As mentioned-above, in the present invention, by controlling execution of information extraction, the user's operability and convenience of the information extraction system improves. Especially, in the apparatus extracting information from stored messages, at timing matched with the extraction decision condition, information is automatically extracted from the stored messages by applying usable extraction rules. Alternatively, execution of information extraction is proposed to the user. Accordingly, burden of the user's operation of information extraction can be reduced.
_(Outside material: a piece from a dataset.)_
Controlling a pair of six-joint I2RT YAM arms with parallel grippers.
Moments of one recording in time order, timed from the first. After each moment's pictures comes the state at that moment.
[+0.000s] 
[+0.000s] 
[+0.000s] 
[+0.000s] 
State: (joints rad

Furthermore, by proposing the user's unconscious information extraction, useful information extraction can be found out for the user.

In embodiments of the present invention, the processing of the present invention can be accomplished by a computer-executable program, and this program can be realized in a computer-readable memory device.

In embodiments of the present invention, the memory device, such as a magnetic disk, a floppy disk, a hard disk, an optical disk (CD-ROM, CD-R, DVD, and so on), an optical magnetic disk (MD and so on) can be used to store instructions for causing a processor or a computer to perform the processes described above.

Furthermore, based on an indication of the program installed from the memory device to the computer, OS (operation system) operating on the computer, or MW (middle ware software), such as database management software or network, may execute one part of each processing to realize the embodiments.

Furthermore, the memory device is not limited to a device independent from the computer. By downloading a program transmitted through a LAN or the Internet, a memory device in which the program is stored is included. Furthermore, the memory device is not limited to one. In the case that the processing of the embodiments is executed by a plurality of memory devices, a plurality of memory devices may be included in the memory device. The component of the device may be arbitrarily composed.

In embodiments of the present invention, the computer executes each processing stage of the embodiments according to the program stored in the memory device. The computer may be one apparatus such as a personal computer or a system in which a plurality of processing apparatuses are connected through a network. Furthermore, in the present invention, the computer is not limited to a personal computer. Those skilled in the art will appreciate that a computer includes a processing unit in an information processor, a microcomputer, and so on. In short, the equipment and the apparatus that can execute the functions in embodiments of the present invention using the program are generally called the computer.

Other embodiments of the invention will be apparent to those skilled in the art from consideration of the specification and practice of the invention disclosed herein. It is intended that the specification and examples be considered as exemplary only, with the true scope and spirit of the invention being indicated by the following claims.